After learning what's going on and a brief affair, they're thrust back into their regular lives, separated by time and distance. And being hunted by brujos.
This is a hard book to talk about without giving spoilers. You don't learn what's happening with the two protagonists until about 100 pages into the book, at which point things pick up in the story telling, as the brujos start actively hunting the protagonists.
While I liked the South American (and other) mythology used in the book (shape shifters, time travel, etc.), there were a few things that didn't add up. For example, the premise of the book is that Esperanza is past the Rio Palo, which translates to Stick River in English. Stick River = the River Styx, over which souls must cross in Greek mythology to get to the afterlife. Unfortunately, the word 'styx' is Greek for 'hate', not 'stick', so this doesn't quite work.
I also found it disappointing that the protagonists were both white, given the setting and mythology used. Indeed, one of the Ecuadorians helping them turned out to be a white man in disguise, and they're helped more by an Australian expat living in Ecuador than by locals.

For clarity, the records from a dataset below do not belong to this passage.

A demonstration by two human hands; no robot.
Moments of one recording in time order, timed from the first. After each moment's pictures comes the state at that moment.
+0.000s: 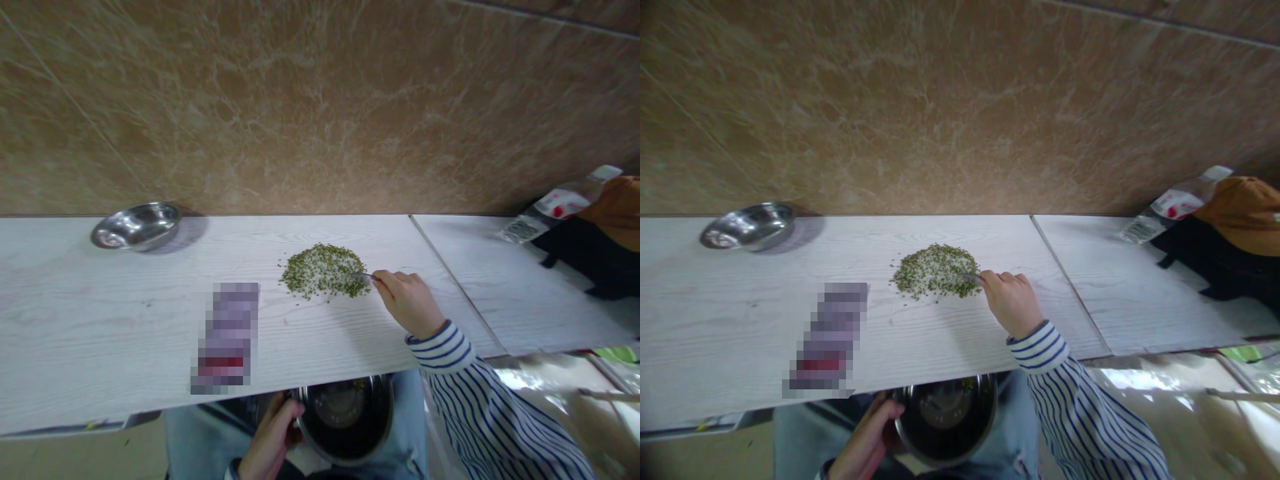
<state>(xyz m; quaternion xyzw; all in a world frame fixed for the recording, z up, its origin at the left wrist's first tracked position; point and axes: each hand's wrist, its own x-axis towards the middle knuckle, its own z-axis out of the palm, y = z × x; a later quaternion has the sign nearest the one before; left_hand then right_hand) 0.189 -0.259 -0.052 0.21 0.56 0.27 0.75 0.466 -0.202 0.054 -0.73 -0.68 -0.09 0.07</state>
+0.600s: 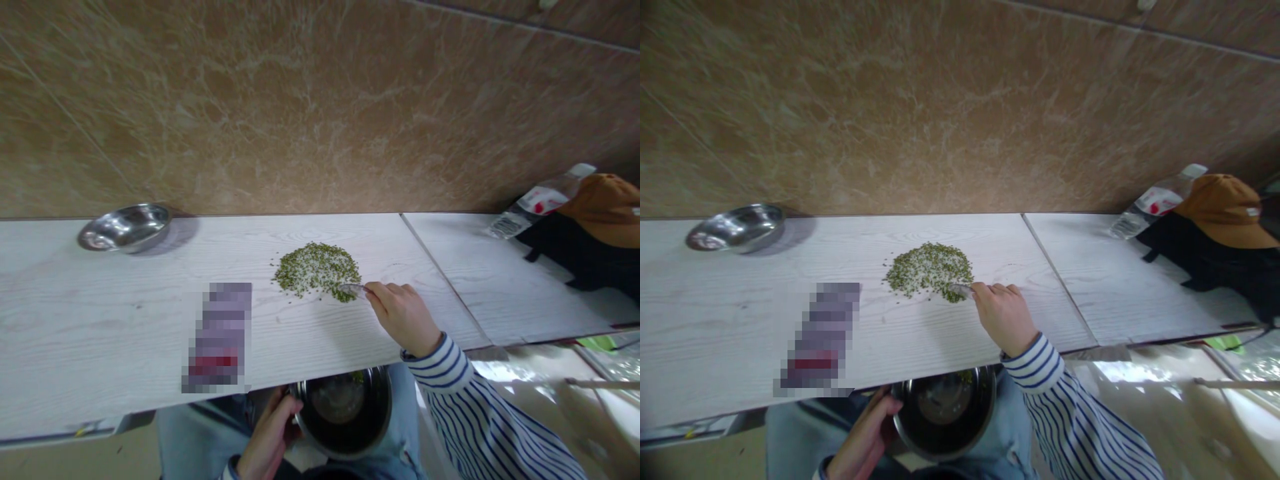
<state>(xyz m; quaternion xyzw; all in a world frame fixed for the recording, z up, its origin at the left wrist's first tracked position) 0.193 -0.263 -0.056 0.21 0.55 0.26 0.76 0.452 -0.229 0.057 -0.72 -0.68 -0.06 0.07</state>
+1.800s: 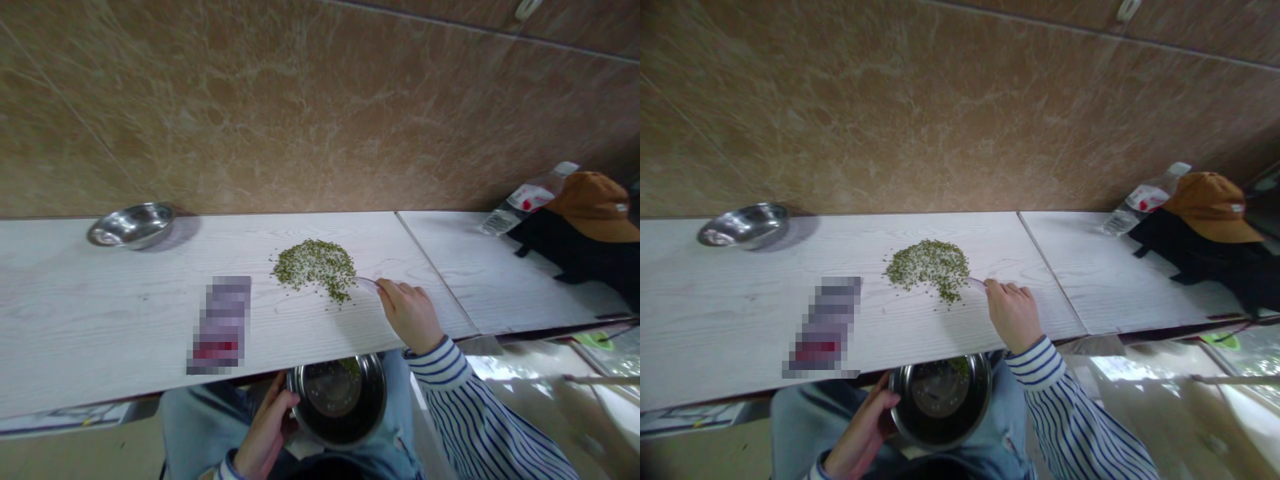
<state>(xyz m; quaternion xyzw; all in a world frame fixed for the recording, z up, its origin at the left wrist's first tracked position) 0.188 -0.272 -0.047 0.21 0.51 0.27 0.79 0.463 -0.253 0.049 -0.77 -0.62 -0.11 0.08</state>
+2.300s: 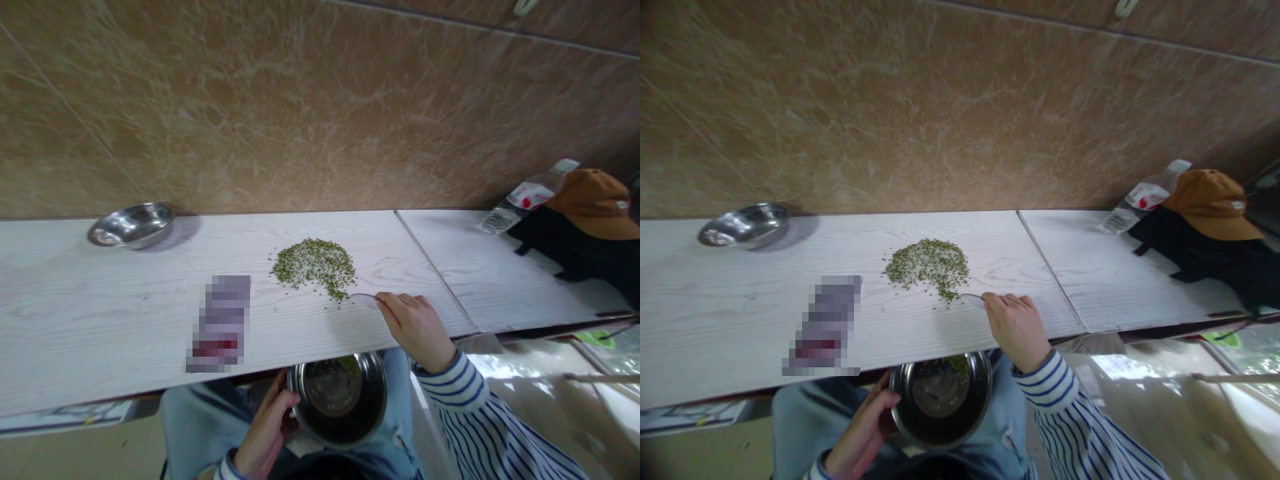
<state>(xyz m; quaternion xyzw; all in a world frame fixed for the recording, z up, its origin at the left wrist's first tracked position) 0.190 -0.272 -0.044 0.21 0.51 0.25 0.79 0.459 -0.277 0.052 -0.73 -0.67 -0.06 0.09</state>
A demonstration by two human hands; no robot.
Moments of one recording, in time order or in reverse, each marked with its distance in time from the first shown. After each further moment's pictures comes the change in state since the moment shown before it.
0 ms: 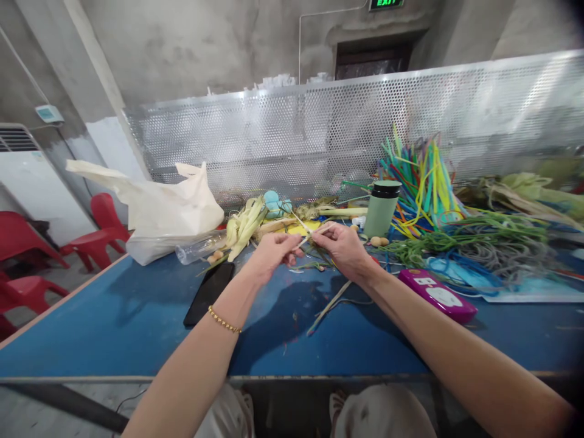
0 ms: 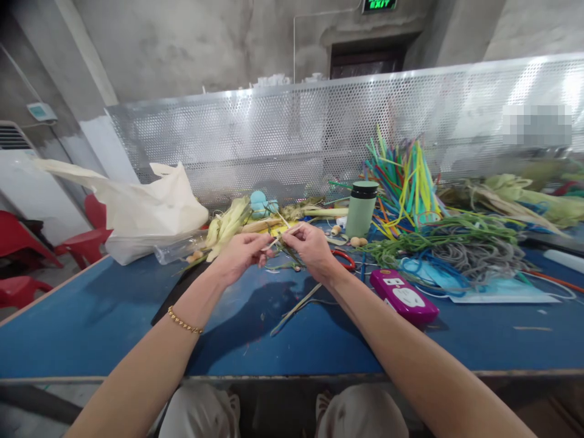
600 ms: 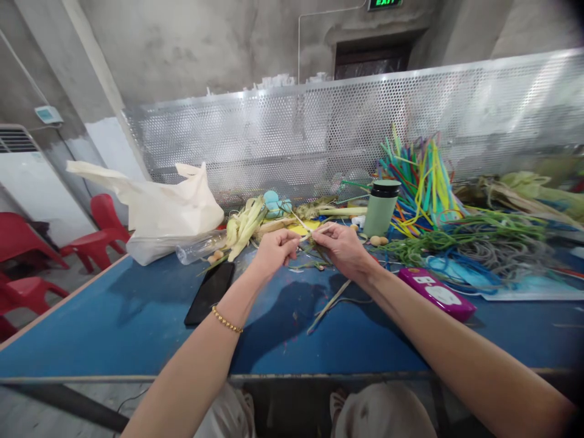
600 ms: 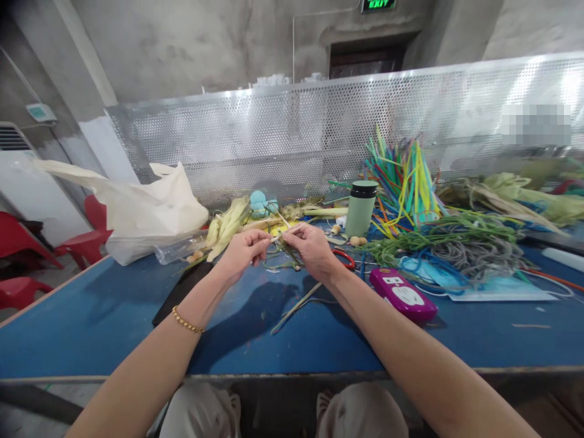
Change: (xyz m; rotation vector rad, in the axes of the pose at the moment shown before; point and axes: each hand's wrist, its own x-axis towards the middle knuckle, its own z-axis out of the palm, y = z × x) left_hand 0.003 -0.006 0.002 0.250 0.075 0.181; right_hand 0.002 0.004 -0.001 0.124 -0.027 0.085
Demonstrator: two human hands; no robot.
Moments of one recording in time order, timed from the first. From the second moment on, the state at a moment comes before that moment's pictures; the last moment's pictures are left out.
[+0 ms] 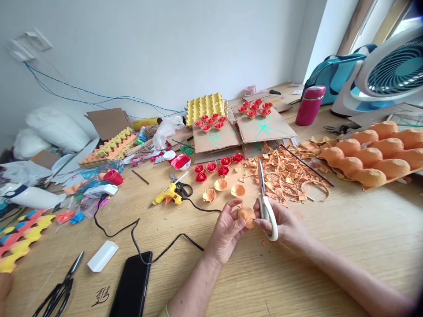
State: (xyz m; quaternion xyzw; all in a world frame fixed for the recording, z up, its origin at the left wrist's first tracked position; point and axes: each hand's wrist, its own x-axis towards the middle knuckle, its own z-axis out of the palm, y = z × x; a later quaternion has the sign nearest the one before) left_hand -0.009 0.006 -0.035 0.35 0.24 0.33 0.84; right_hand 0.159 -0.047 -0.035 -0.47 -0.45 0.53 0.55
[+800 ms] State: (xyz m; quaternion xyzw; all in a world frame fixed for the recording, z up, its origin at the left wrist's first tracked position) left_hand -0.012 0.011 -0.031 0.30 0.25 0.48 0.78; right_hand 0.166 -0.058 -0.030 -0.58 -0.77 0.13 0.23
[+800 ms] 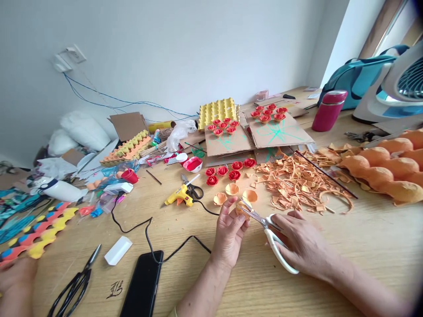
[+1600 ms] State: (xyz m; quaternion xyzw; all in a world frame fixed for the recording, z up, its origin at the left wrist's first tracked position) left_hand -0.009 0.008 -0.023 0.35 0.28 0.47 0.76; right_hand 0.166 -0.058 -0.025 -0.57 -0.78 0.12 0.22
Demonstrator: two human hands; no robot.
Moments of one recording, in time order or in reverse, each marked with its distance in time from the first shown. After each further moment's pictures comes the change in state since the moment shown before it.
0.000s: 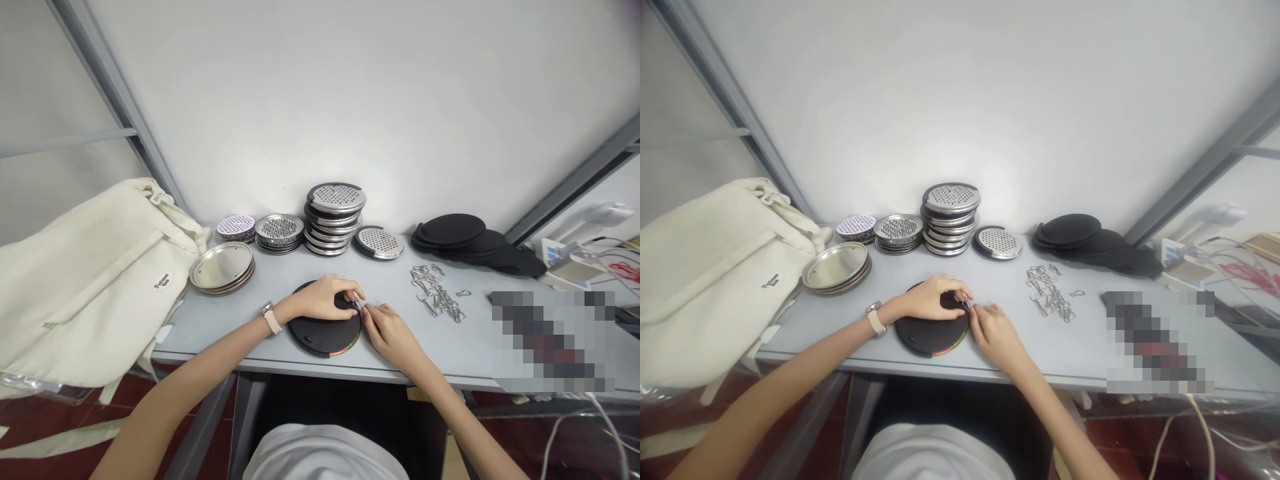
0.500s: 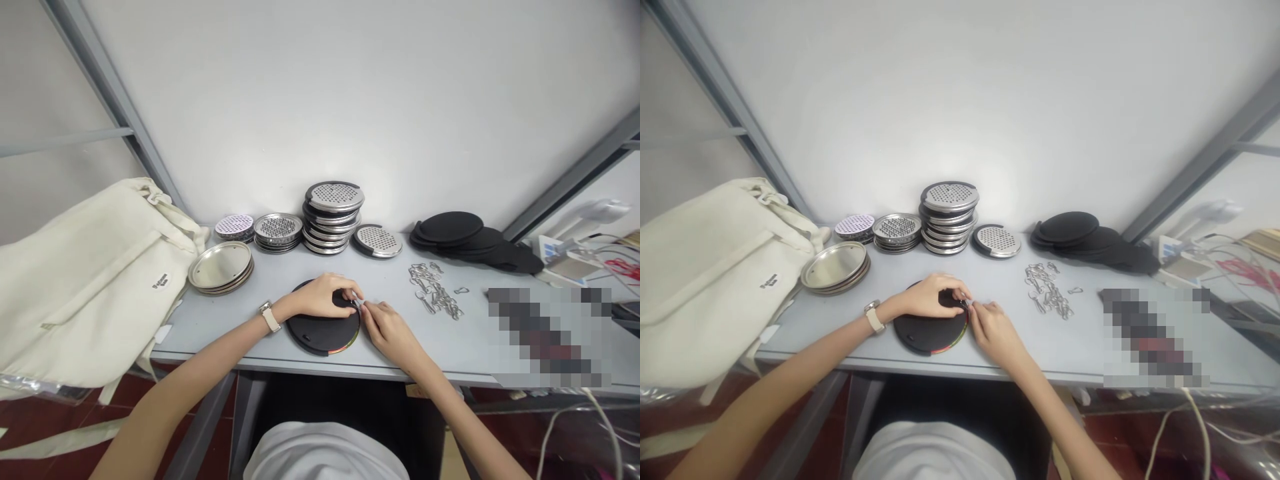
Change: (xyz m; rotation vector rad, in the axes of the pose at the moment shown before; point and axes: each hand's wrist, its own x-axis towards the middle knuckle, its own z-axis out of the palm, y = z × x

Even Dominica, the antagonist, was Spanish in origin.
MacGregor uses some French and a decent amount of Spanish, some of which she translates or paraphrases, but often she'll leave it untranslated. Which is fine if you know those languages, or enough of them to get the gist of what's being said, but can be annoying if you don't know them or like knowing everything that's going on in a book.
The ending was a bit disappointing. The climax felt rushed after the slow pacing of the rest of the book and it was surprising how quickly the characters forgot the dangers posed by the brujos.